As I’ve pointed out in recent posts, I’ve made some changes to my algorithm. One of the big changes I’ve made is that I’ve replaced the number of movies that are “really like” movies with the number of ratings for the movies that are “really like” movies. After doing my decade study based on number of movies, I realized I should have used the number of ratings method to be consistent with my new methodology. Here are the results based on the new methodology:
“Really Like” Decades | ||||||
Based on Number of “Really Like” Ratings | ||||||
As of April 6, 2017 | ||||||
My Rating | ||||||
Really Liked | Didn’t Really Like | Total | “Really Like” Probability | |||
All | 2,323,200,802 | 1,367,262,395 | 3,690,463,197 | |||
2010’s | 168,271,890 | 166,710,270 | 334,982,160 | 57.1% | ||
2000’s | 1,097,605,373 | 888,938,968 | 1,986,544,341 | 56.6% | ||
1990’s | 610,053,403 | 125,896,166 | 735,949,569 | 70.8% | ||
1980’s | 249,296,289 | 111,352,418 | 360,648,707 | 65.3% | ||
1970’s | 85,940,966 | 25,372,041 | 111,313,007 | 67.7% | ||
1960’s | 57,485,708 | 15,856,076 | 73,341,784 | 68.0% | ||
1950’s | 28,157,933 | 23,398,131 | 51,556,064 | 59.5% | ||
1940’s | 17,003,848 | 5,220,590 | 22,224,438 | 67.4% | ||
1930’s | 9,385,392 | 4,517,735 | 13,903,127 | 64.6% |
While the results are different, the big reveal was that 63.0% of the ratings are for “really like” movies and only 55.5% of the number of movies are “really like” movies. It starkly reinforces the impact of the law of large numbers. Movie website indicators of “really like” movies are more reliable when the number of ratings driving those indicators are larger. The following table illustrates this better:
“Really Like” Decades | ||||||
Based on Average Number of “Really Like” Ratings per Movie | ||||||
As of April 6, 2017 | ||||||
My Rating | ||||||
Really Liked | Didn’t Really Like | Total | “Really Like” % Difference | |||
All | 2,096,751.63 | 1,539,709.90 | 1,848,929.46 | 36.2% | ||
2010’s | 725,309.87 | 1,424,874.10 | 959,834.27 | -49.1% | ||
2000’s | 3,023,706.26 | 2,327,065.36 | 2,666,502.47 | 29.9% | ||
1990’s | 3,486,019.45 | 1,678,615.55 | 2,943,798.28 | 107.7% | ||
1980’s | 2,570,064.84 | 1,855,873.63 | 2,297,125.52 | 38.5% | ||
1970’s | 1,534,660.11 | 517,796.76 | 1,060,123.88 | 196.4% | ||
1960’s | 958,095.13 | 288,292.29 | 637,754.64 | 232.3% | ||
1950’s | 552,116.33 | 299,976.04 | 399,659.41 | 84.1% | ||
1940’s | 309,160.87 | 121,409.07 | 226,779.98 | 154.6% | ||
1930’s | 493,968.00 | 155,783.97 | 289,648.48 | 217.1% |
With the exception of the 2010’s, the average number of ratings per movie is larger for the “really like” movies. In fact, they are dramatically different for the decades prior to 2000. My educated guess is that the post-2000 years will end up fitting the pattern of the other decades once those years mature.
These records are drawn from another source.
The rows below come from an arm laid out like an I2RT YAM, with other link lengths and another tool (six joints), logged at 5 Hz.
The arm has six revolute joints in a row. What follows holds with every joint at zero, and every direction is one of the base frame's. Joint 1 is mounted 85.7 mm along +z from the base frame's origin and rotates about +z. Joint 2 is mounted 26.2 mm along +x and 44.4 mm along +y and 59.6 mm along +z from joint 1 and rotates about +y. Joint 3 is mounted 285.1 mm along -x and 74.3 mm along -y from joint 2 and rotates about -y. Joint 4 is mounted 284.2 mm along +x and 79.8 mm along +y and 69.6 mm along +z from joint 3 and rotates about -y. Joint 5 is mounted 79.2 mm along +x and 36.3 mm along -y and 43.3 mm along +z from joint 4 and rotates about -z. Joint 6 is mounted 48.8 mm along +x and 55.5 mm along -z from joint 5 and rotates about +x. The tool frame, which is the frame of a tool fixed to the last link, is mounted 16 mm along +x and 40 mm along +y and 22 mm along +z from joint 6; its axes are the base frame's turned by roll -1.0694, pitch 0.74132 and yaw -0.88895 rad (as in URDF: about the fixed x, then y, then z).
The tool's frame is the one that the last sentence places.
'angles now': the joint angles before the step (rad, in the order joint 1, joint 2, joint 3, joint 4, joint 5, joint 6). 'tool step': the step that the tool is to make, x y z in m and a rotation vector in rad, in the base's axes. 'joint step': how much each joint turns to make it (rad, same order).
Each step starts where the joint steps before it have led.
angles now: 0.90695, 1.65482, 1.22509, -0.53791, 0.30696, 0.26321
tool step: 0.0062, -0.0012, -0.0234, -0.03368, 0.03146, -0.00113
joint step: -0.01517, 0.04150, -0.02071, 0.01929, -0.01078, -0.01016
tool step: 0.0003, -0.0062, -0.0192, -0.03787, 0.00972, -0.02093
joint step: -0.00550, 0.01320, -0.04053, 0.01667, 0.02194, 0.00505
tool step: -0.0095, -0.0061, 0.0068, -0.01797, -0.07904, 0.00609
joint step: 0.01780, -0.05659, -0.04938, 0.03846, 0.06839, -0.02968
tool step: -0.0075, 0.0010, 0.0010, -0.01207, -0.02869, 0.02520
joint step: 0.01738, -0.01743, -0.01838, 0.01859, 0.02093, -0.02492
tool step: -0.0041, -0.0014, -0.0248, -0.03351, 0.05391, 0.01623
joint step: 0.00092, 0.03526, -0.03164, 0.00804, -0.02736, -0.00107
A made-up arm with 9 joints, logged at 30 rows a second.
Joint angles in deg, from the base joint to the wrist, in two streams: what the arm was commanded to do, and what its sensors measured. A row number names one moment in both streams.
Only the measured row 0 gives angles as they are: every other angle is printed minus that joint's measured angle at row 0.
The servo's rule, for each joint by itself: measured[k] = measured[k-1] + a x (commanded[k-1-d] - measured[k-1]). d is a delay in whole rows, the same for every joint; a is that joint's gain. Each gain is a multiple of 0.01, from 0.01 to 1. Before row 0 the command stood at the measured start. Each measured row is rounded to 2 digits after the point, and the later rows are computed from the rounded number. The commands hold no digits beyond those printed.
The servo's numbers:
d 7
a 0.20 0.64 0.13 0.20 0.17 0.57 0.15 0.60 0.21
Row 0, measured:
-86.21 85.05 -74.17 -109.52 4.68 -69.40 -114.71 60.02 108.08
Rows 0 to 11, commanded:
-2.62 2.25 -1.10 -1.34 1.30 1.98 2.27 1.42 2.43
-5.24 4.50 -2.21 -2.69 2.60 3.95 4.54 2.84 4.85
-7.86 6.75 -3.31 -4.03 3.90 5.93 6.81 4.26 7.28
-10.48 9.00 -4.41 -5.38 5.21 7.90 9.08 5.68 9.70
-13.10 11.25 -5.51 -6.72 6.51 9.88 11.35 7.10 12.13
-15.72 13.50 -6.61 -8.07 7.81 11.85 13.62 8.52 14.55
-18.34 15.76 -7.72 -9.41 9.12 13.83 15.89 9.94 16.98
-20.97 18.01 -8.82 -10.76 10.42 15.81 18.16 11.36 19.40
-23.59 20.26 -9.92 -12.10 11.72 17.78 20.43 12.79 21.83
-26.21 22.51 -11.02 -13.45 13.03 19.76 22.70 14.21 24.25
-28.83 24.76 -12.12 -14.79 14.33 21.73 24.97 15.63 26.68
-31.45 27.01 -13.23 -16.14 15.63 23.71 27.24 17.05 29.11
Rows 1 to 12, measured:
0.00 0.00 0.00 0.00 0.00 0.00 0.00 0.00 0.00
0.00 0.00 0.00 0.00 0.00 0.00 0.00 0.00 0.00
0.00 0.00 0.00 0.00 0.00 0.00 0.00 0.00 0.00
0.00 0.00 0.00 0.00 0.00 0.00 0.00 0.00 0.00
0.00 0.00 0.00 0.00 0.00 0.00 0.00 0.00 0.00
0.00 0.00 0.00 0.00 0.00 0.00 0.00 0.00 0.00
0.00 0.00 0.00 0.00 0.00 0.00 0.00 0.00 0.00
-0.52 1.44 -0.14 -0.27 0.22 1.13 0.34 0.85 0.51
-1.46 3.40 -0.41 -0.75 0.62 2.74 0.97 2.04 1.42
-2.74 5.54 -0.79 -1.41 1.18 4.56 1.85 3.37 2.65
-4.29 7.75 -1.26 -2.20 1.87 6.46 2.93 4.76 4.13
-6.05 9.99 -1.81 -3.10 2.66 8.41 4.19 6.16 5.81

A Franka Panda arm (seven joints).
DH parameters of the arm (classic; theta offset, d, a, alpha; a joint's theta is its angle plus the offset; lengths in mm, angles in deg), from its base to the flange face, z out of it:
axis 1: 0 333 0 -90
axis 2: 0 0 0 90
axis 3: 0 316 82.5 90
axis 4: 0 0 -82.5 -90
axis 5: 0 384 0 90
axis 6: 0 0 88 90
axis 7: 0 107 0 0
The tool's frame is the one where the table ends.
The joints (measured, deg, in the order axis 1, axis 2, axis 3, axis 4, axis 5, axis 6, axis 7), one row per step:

So what is the significance of this finding. It clearly suggests that waiting to decide whether to see a new movie or not until a sufficient number of ratings come in will produce a more reliable result. The unanswered question is how many ratings is enough.
The finding also reinforces the need to have something like Oscar performance to act as a second measure of quality for movies that will never have “enough” ratings for a reliable result.
Finally, the path from “there to here” is not always found on a map.